Background

The non-deterministic semantics of concurrent execution of main-stream languages, combined with the difficulties in debugging concurrency-specific bugs like race conditions, render software engineering for concurrent architectures challenging and time consuming. The data-parallel approach towards concurrent programming with its deterministic semantics and simple synchronisation seems to be a good fit to solve these problems. With the availability of commercial frameworks for data-parallel and stream computation like CUDA and Intel’s Ct, data-parallel programming seems to be ready for the main-stream. However, given the number of “interesting” architectures available, using a hardware bound implementation language cannot be the solution.

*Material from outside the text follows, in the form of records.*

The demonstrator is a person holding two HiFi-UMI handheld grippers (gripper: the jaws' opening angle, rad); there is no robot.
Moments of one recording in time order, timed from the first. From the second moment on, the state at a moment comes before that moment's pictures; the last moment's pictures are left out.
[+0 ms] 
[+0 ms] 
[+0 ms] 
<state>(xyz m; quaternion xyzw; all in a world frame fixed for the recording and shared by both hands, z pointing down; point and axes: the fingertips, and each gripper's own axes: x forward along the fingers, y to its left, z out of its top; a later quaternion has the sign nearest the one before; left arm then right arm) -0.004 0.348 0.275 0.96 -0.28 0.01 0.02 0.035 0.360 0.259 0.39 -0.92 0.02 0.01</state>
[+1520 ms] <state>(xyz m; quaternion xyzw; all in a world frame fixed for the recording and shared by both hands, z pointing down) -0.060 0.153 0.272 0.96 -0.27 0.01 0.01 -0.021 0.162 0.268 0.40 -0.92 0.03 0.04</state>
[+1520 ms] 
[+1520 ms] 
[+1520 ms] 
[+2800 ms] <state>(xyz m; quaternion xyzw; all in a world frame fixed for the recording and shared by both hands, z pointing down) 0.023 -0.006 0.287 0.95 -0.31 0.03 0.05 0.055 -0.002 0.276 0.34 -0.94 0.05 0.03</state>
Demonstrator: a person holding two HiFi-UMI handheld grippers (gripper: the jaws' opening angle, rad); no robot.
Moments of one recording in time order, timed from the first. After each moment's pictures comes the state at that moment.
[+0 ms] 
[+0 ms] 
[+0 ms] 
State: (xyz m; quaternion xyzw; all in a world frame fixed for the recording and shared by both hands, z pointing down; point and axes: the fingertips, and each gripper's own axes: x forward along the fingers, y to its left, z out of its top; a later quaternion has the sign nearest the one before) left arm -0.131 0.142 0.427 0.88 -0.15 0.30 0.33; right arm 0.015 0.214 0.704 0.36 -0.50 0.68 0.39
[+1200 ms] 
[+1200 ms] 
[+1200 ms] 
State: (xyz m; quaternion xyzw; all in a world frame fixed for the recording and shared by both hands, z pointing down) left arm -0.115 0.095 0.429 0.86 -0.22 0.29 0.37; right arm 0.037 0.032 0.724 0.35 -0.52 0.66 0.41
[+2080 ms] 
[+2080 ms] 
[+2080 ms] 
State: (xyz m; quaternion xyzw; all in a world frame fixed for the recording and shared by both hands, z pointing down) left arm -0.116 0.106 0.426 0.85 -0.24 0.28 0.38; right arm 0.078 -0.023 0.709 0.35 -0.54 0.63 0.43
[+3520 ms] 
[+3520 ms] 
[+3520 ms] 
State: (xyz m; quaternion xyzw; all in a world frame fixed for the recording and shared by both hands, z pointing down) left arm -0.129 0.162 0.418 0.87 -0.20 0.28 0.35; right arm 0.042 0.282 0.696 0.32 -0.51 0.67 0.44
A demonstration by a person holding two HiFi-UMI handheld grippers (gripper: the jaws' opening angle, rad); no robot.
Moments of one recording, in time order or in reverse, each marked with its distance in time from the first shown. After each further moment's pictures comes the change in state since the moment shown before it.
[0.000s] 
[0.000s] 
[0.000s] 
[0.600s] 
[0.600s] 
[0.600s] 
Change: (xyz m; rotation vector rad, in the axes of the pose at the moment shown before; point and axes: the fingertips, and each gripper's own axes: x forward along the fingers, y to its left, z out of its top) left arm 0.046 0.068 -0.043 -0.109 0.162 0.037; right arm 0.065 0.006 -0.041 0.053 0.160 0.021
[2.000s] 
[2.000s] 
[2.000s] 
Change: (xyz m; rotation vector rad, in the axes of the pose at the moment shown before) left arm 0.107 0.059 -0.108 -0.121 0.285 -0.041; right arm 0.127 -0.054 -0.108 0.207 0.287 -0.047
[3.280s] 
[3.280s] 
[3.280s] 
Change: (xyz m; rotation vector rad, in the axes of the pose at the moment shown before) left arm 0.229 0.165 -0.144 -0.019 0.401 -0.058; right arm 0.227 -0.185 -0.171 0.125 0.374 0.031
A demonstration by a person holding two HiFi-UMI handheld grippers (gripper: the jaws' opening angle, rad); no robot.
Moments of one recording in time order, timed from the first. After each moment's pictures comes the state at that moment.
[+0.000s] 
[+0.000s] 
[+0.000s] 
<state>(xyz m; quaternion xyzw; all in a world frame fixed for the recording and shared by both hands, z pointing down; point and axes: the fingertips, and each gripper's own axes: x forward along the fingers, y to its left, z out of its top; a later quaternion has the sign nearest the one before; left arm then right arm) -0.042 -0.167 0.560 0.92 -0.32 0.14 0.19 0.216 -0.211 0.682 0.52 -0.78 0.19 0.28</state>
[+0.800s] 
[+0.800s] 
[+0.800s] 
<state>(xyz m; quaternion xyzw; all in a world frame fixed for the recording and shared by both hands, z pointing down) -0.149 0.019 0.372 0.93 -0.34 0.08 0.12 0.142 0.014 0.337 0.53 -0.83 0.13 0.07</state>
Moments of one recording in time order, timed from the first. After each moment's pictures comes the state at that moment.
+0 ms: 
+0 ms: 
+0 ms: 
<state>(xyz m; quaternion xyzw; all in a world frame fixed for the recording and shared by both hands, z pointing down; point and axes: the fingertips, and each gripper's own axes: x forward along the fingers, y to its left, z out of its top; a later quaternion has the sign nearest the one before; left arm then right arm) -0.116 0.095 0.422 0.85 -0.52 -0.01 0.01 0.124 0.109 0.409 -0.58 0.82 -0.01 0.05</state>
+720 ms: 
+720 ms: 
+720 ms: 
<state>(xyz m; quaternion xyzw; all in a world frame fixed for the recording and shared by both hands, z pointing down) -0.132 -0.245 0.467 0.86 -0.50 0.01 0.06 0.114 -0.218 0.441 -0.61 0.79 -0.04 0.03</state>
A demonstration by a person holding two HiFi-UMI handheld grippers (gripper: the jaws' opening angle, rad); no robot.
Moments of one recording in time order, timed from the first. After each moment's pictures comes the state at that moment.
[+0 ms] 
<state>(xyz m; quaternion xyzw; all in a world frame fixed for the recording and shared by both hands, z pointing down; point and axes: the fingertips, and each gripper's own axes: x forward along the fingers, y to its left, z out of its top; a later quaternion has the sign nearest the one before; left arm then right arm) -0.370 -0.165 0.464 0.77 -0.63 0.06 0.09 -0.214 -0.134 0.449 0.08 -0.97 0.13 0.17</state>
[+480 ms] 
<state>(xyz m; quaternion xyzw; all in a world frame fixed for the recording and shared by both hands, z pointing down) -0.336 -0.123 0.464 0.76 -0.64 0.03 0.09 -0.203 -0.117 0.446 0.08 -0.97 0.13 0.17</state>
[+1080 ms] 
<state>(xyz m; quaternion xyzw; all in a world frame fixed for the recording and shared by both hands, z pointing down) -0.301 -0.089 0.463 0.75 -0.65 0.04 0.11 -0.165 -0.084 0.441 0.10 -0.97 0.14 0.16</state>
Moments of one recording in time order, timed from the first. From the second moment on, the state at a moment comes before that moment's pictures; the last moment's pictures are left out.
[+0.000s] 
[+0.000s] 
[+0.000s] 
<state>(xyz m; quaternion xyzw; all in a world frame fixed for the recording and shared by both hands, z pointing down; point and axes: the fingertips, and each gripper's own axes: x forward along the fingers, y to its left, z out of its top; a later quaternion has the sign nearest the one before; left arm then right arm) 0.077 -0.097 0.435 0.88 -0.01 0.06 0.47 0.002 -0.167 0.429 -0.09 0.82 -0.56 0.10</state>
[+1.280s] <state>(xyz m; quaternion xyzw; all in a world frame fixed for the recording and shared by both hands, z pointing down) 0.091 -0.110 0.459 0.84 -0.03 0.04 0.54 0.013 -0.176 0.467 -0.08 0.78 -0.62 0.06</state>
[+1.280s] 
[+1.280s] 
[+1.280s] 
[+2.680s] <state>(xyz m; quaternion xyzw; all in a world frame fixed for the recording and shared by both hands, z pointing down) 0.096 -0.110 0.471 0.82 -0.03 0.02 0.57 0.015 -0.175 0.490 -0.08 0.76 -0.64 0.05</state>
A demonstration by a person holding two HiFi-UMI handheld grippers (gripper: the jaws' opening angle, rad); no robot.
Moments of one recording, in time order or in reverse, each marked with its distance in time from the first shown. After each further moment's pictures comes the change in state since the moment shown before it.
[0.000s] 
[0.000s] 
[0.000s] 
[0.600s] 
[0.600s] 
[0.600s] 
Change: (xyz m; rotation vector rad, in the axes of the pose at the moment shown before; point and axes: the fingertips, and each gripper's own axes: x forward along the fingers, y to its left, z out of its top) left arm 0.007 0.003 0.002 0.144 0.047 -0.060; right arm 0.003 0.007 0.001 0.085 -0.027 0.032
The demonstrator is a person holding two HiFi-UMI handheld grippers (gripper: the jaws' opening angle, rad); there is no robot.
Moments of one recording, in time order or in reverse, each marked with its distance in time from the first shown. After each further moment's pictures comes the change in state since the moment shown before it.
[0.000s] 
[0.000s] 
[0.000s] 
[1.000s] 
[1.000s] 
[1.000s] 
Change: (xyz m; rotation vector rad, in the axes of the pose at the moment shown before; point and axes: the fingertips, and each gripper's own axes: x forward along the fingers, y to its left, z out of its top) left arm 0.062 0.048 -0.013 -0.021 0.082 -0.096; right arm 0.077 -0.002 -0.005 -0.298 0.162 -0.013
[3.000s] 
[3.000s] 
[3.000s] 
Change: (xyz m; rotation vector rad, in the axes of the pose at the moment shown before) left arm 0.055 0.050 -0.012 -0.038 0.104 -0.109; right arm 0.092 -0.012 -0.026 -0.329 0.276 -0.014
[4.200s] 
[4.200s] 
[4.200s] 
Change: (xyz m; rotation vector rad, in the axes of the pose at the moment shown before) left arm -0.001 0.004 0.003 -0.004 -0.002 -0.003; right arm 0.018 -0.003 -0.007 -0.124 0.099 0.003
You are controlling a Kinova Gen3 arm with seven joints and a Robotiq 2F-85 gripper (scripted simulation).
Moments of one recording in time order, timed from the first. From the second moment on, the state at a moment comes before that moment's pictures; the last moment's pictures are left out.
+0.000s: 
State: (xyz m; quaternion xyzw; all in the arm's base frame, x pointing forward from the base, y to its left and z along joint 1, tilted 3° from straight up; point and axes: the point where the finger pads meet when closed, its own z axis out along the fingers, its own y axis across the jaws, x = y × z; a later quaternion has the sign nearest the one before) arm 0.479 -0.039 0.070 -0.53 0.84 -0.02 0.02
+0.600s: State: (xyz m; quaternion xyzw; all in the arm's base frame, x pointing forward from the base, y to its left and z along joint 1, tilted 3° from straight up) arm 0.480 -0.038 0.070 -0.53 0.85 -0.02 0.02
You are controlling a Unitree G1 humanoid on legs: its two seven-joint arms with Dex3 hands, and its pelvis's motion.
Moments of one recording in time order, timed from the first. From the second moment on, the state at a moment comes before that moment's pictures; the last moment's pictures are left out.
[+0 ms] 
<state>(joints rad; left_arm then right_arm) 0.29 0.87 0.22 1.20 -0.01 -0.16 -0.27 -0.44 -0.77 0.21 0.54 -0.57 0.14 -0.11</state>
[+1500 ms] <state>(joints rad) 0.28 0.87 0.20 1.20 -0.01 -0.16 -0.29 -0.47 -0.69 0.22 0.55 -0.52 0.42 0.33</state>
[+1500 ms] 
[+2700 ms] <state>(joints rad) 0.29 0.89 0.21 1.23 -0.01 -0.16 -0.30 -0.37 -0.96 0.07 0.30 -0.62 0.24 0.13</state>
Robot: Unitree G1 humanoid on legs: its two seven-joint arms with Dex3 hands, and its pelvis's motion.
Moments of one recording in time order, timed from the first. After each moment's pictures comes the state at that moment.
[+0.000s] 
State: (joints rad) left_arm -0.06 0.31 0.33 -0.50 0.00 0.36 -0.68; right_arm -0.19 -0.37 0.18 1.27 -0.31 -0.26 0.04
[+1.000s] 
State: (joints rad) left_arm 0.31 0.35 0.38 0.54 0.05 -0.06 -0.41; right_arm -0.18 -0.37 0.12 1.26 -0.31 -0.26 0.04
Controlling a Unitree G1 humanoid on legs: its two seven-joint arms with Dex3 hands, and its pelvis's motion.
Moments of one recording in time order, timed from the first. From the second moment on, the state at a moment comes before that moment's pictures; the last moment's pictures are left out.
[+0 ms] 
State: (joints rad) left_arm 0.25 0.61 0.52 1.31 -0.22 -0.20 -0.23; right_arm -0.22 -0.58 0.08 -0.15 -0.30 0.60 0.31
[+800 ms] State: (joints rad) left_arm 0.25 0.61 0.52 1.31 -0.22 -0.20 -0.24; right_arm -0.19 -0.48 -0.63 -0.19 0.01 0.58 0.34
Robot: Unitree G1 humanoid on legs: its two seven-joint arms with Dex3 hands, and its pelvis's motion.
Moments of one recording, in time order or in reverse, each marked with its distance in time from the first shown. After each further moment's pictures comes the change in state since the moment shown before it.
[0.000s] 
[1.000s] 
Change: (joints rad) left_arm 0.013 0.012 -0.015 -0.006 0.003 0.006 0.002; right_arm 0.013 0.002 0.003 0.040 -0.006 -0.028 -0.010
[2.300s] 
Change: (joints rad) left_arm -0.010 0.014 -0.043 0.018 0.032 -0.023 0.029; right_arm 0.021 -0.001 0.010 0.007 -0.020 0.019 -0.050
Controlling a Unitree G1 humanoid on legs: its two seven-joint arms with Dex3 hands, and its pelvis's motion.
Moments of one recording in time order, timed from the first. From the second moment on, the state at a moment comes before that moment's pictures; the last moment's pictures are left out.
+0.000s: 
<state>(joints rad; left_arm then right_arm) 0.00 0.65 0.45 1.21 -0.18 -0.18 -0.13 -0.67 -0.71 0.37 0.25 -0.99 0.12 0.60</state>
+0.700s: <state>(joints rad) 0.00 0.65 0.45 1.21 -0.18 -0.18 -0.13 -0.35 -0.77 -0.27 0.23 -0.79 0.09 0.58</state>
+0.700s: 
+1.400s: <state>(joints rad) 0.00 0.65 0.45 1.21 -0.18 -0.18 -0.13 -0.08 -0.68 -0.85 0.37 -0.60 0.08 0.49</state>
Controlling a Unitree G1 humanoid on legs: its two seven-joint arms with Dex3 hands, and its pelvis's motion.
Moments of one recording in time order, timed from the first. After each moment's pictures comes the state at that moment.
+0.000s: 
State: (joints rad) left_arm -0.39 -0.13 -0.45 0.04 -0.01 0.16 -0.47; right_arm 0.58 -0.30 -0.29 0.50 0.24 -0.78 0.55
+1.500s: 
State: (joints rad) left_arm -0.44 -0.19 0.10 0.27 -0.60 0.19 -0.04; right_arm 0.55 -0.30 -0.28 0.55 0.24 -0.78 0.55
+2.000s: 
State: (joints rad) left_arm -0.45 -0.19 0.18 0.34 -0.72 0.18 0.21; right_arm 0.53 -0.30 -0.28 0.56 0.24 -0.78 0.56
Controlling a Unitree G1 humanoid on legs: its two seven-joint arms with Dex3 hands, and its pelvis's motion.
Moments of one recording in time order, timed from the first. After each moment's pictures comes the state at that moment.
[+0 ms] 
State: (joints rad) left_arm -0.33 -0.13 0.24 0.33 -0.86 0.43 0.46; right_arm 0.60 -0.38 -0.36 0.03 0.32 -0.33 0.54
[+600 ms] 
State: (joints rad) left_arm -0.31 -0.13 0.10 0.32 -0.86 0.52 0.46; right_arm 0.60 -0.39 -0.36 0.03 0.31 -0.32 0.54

In this tutorial we present a completely implicit, architecture neutral approach for programming modern multi- and many-core architectures. It is based on a high-level language featuring a data-parallel programming style. SaC (for Single Assignment C) is a functional array language which combines a C-like syntax with a purely functional semantics. This approach enables successful auto-parallelisation on various architectures including SMPs and GPGPUs.
Over the last 15+ years, we have developed the auto-parallelising compiler sac2c. With more than 300,000 lines of code, it implements over 50 high-level program optimisations. The functional basis of SAC enables these optimisations to systematically transform high-level specifications into fine-tuned, target-architecture-specific code. The generated intermediate C-code can be compiled using any C99-compliant compiler. The runtime system of sac2c features, among other aspects, a micro-thread scheduler as well as a tailor-made, multi-threaded memory management for highly efficient concurrent execution.
The compiler is complemented by an extensive standard library written in SaC and an elaborate foreign language interface enabling the seamless utilisation of existing C libraries.